### About this task
Would you restate each line of the data below word for word, without its pictures?

═══ Source information ═══

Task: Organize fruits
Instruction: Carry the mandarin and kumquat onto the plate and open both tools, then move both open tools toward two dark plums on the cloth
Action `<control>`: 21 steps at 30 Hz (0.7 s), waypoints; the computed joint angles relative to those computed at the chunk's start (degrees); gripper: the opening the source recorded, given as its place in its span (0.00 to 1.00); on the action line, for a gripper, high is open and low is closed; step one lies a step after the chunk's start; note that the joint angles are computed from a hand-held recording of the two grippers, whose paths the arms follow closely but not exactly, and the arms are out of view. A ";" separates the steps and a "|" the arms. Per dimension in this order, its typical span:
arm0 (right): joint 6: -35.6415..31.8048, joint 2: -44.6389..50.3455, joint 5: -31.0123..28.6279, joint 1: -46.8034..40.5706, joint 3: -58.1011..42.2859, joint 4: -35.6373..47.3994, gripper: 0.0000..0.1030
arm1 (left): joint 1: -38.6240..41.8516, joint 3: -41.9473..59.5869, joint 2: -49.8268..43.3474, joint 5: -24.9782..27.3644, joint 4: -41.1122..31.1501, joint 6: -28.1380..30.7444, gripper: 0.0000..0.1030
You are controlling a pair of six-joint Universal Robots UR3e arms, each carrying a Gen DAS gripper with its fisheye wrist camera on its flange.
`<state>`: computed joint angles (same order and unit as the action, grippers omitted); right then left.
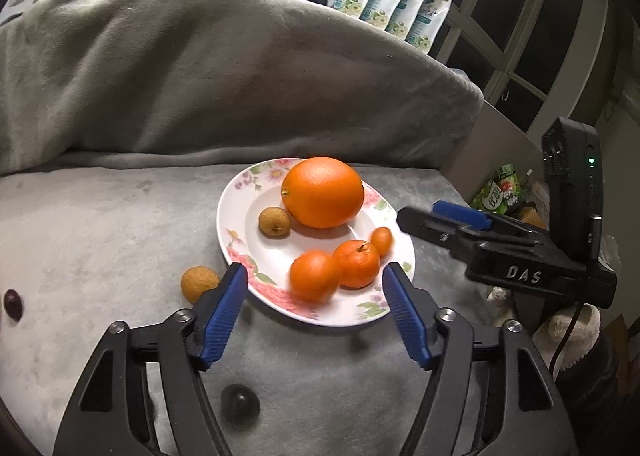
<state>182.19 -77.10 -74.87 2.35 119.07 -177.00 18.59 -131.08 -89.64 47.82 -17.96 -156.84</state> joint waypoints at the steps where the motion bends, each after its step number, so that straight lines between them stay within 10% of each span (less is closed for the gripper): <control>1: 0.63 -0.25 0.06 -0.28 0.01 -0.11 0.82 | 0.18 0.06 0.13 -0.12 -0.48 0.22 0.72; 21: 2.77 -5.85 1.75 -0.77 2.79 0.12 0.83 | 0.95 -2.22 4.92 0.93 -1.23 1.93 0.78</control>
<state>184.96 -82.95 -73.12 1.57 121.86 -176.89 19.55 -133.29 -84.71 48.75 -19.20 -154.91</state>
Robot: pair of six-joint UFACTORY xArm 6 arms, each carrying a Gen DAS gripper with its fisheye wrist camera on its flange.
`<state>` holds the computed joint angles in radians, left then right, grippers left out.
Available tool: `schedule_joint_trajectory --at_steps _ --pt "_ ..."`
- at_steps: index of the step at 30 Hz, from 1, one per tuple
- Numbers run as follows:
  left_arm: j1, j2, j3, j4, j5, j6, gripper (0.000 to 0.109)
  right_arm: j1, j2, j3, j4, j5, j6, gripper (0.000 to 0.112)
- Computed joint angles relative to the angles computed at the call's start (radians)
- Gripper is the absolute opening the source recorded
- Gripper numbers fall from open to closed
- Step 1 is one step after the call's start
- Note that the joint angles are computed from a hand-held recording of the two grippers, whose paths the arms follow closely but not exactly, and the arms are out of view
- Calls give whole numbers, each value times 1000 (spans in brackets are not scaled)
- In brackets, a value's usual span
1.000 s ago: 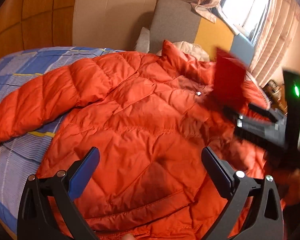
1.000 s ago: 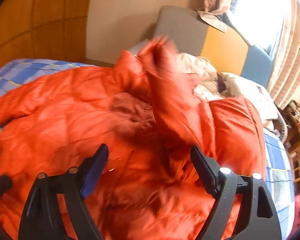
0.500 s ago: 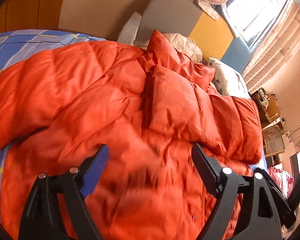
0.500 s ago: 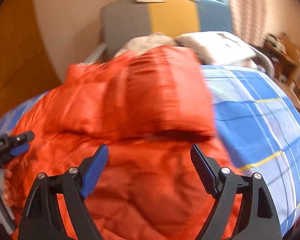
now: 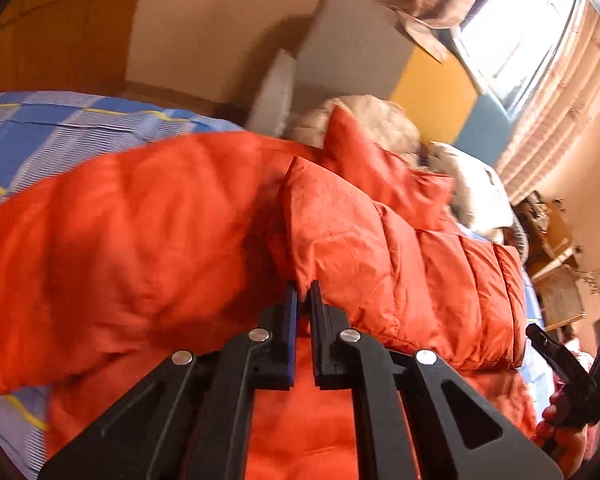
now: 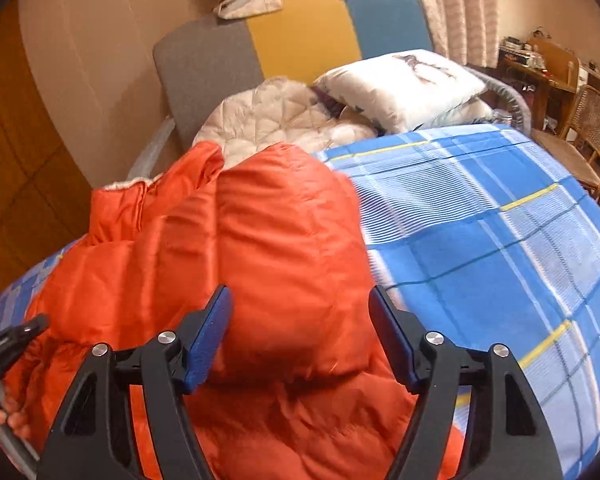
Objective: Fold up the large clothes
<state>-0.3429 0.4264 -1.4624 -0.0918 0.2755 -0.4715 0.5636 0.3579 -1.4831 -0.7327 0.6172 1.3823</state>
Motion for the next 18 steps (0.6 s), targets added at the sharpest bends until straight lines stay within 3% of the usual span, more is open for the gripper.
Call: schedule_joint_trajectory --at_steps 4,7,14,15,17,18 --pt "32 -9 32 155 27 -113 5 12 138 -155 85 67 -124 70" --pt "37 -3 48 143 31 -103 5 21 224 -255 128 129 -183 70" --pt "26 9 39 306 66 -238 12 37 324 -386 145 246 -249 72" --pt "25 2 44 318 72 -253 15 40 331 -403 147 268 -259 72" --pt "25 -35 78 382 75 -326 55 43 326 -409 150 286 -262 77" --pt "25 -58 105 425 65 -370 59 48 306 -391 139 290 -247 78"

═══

### Response below
Task: Organize fruits
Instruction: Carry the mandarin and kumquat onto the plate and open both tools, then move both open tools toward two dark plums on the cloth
Action `<control>`: 21 steps at 30 Hz (0.7 s), waypoints; the computed joint angles relative to those computed at the chunk's start (degrees); gripper: the opening the source recorded, given as its place in its span (0.00 to 1.00); on the action line, for a gripper, high is open and low is closed; step one lies a step after the chunk's start; note that the joint angles are computed from a hand-held recording of the two grippers, whose paths the arms follow closely but not exactly, and the arms are out of view. A ";" separates the steps and a "|" the arms. Per dimension in this order, its typical span:
arm0 (right): joint 6: -35.6415..31.8048, joint 2: -44.6389..50.3455, joint 5: -31.0123..28.6279, joint 1: -46.8034..40.5706, joint 3: -58.1011..42.2859, joint 4: -35.6373..47.3994, gripper: 0.0000..0.1030
arm1 (left): joint 1: -38.6240..41.8516, joint 3: -41.9473..59.5869, joint 2: -49.8268..43.3474, joint 5: -24.9782..27.3644, joint 4: -41.1122..31.1501, joint 6: -28.1380..30.7444, gripper: 0.0000..0.1030
You are controlling a pair of six-joint Universal Robots UR3e arms, each carrying a Gen DAS gripper with its fisheye wrist camera on its flange.
`<state>`: computed joint angles (same order and unit as the action, grippers omitted); right then left.
<state>182.19 -77.10 -74.87 2.35 119.07 -177.00 18.59 -131.08 -89.64 47.82 -17.96 -156.84</state> joint waypoints at the steps where the motion bends, each after its step number, so that straight lines between them stay within 10% of each span (less is closed for the gripper): <control>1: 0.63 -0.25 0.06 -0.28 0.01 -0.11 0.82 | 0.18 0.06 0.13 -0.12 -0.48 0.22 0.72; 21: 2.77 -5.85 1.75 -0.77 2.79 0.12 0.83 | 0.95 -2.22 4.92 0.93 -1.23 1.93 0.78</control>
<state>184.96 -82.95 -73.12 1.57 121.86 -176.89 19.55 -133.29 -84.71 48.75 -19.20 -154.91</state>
Robot: pair of six-joint UFACTORY xArm 6 arms, each carrying a Gen DAS gripper with its fisheye wrist camera on its flange.
`<state>` holds the computed joint angles in radians, left then right, grippers left out.
Available tool: `schedule_joint_trajectory --at_steps _ --pt "_ ..."`
- at_steps: index of the step at 30 Hz, from 1, one per tuple
- Numbers run as follows:
  left_arm: j1, j2, j3, j4, j5, j6, gripper (0.000 to 0.109)
  right_arm: j1, j2, j3, j4, j5, j6, gripper (0.000 to 0.112)
- Computed joint angles relative to the angles computed at the call's start (radians)
- Gripper is the absolute opening the source recorded
- Gripper numbers fall from open to closed
- Step 1 is one step after the call's start
- Note that the joint angles are computed from a hand-held recording of the two grippers, whose paths the arms follow closely but not exactly, and the arms are out of view
- Calls give whole numbers, each value times 1000 (spans in brackets are not scaled)
- In brackets, a value's usual span
1.000 s ago: 
1.000 s ago: 
0.500 s ago: 
0.500 s ago: 
now: 
now: 
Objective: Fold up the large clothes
<state>-0.3429 0.4264 -1.4624 -0.0918 0.2755 -0.4715 0.5636 0.3579 -1.4831 -0.7327 0.6172 1.3823</state>
Motion for the next 18 steps (0.6 s), targets added at the sharpest bends until straight lines stay within 3% of the usual span, more is open for the gripper.
Call: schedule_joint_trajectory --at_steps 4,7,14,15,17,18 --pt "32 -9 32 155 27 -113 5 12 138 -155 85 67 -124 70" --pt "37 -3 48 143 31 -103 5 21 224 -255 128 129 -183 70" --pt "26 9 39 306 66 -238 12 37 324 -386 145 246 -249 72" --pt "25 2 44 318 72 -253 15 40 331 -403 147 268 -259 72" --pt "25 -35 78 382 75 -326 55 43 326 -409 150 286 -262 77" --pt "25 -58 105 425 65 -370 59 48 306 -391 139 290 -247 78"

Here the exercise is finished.